DE-A-103 30 413 describes coating materials which are suitable for coating metallic surfaces and which may comprise caprolactam-modified polyisocyanates based on polyethyleneimines. The coating materials can be applied by deposition coating and, after drying, have thicknesses of between 1 and 300 micrometers. Coats produced in this way likewise require a high level of material and have a tendency to form cracks on drying.

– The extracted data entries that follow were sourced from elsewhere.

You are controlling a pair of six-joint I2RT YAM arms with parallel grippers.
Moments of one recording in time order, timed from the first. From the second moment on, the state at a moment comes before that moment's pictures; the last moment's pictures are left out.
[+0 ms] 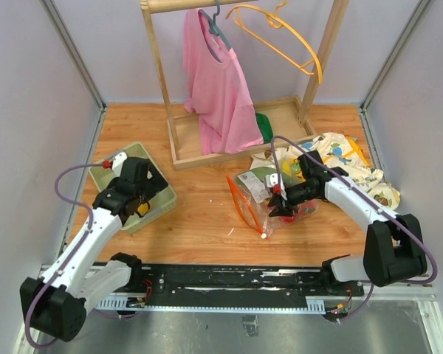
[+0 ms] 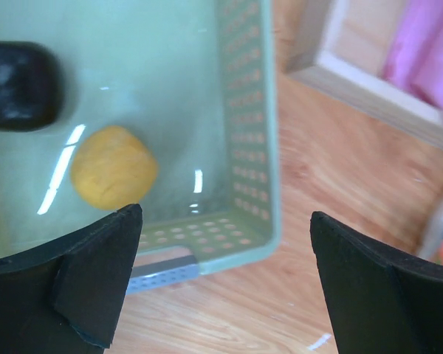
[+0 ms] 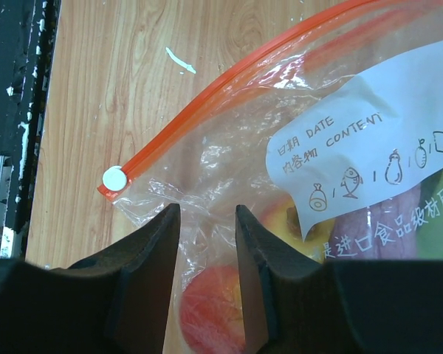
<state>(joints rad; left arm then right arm) -0.30 0.95 0.75 -0.64 -0.40 -0.85 0.28 1.36 0.84 -0.78 -0.93 -1.24</state>
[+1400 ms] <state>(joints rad) -0.81 1.37 0.50 0.34 0.26 -0.85 0.06 1.32 0.96 -1.27 -0.80 -1.98</state>
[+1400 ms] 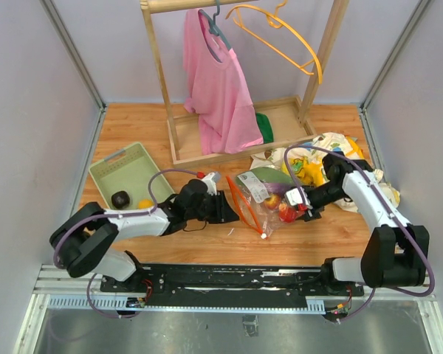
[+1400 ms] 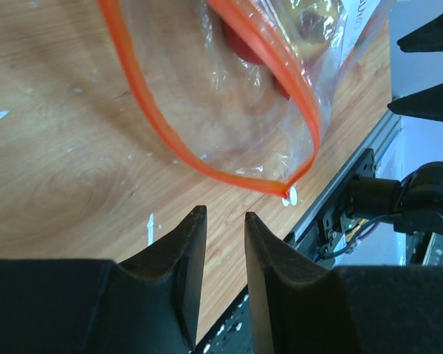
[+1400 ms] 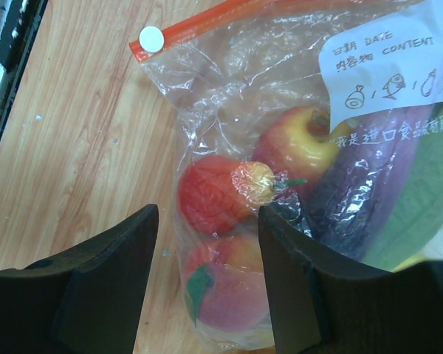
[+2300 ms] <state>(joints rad) -0.86 1.76 0.68 0.62 0.36 -0.84 0.14 1.45 0.80 -1.00 -0.64 -1.93</state>
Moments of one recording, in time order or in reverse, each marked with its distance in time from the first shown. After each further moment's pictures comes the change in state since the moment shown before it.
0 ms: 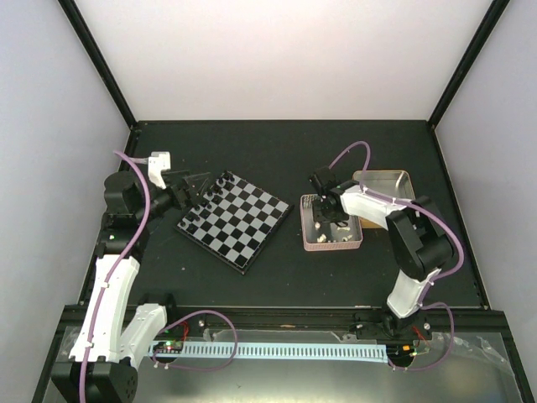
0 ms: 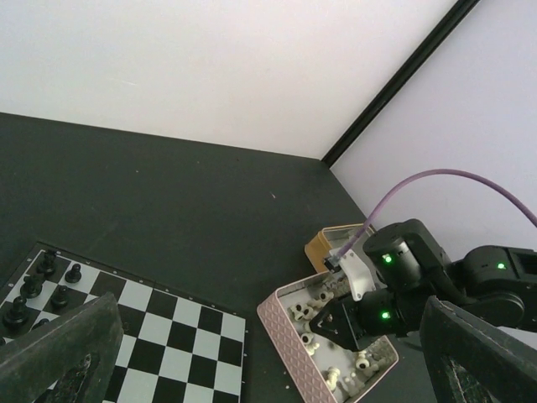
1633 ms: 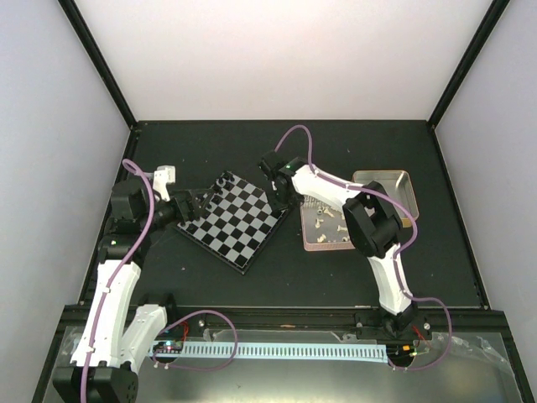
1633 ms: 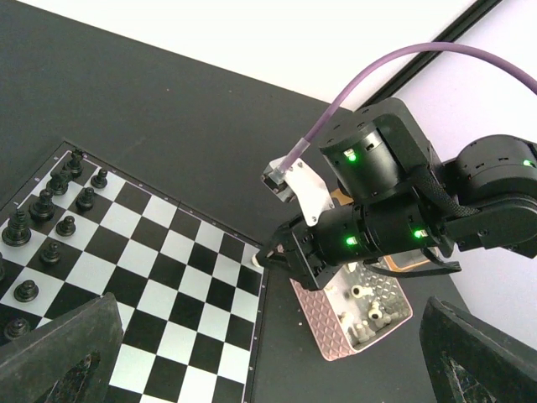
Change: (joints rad) left arm -0.001 -0.040 -0.052 -0.184 -0.037 0.014; right arm 0.197 0.389 0.632 -0.280 -0.080 -0.110
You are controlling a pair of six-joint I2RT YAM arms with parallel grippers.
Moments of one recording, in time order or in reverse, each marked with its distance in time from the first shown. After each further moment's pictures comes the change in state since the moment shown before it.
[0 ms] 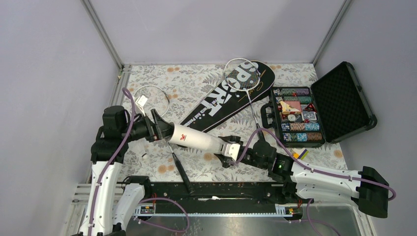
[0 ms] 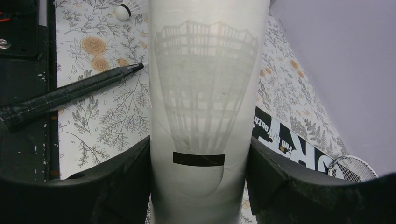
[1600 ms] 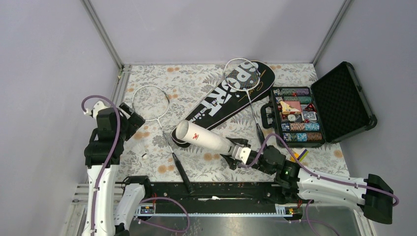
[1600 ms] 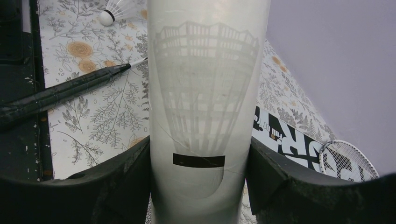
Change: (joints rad) left arm 0.051 -0.010 0.105 -0.199 -1.088 -0.149; right arm 0.000 -0.153 -0.145 0.075 0.071 0.023
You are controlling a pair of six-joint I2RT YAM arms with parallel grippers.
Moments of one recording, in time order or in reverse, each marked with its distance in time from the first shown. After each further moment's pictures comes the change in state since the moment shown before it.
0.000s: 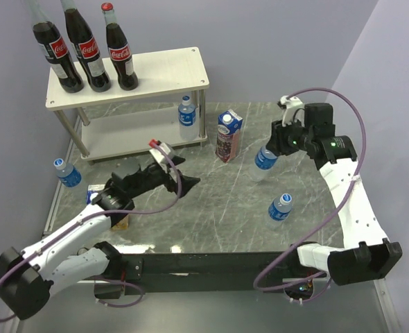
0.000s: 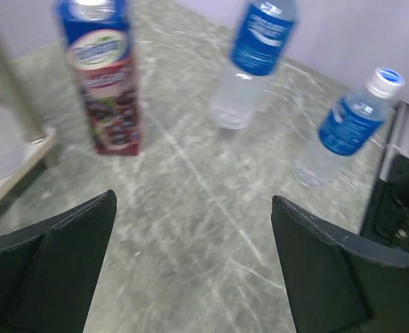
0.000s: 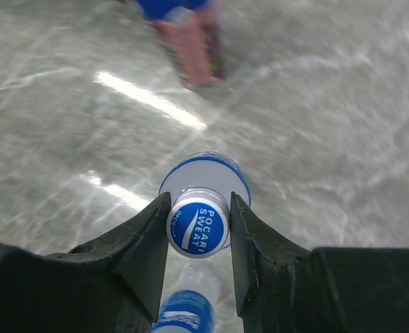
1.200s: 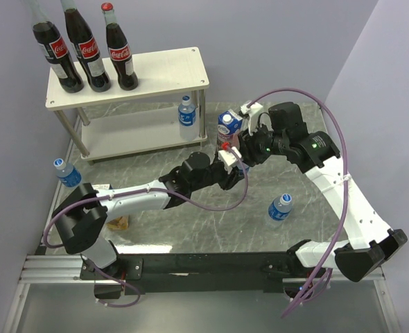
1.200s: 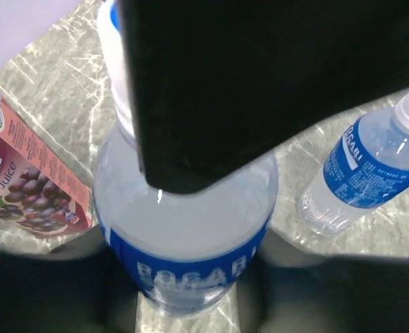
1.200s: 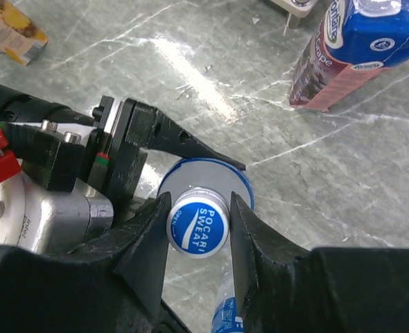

In the light of the aforementioned prior art the problem addressed by the invention was that of finding a corrosion preventative which is largely unobjectionable from an environmental standpoint and which can be applied by a readily technically accomplishable operation to the substrate that is to be protected. In particular the corrosion preventative ought substantially to prevent the migration of the metal ions formed from the substrate and ought to be deposited effectively on edges and in cavities of the substrate. Furthermore, the tendency of the coat to form cracks on drying should in particular be kept as low as possible. Moreover, the effect of extraneous metal ions ought to be kept very low, and effective corrosion control ought to be obtained with a comparatively low level of material employed. In particular, the addition of polar corroding substances, such as particularly corroding salts, to the surface of the metal substrate should be effectively prevented. Furthermore, the conversion coating material ought to develop effective protection for as many different metal substrates as possible and ought to be substantially independent of the redox potential of the substrate to be coated.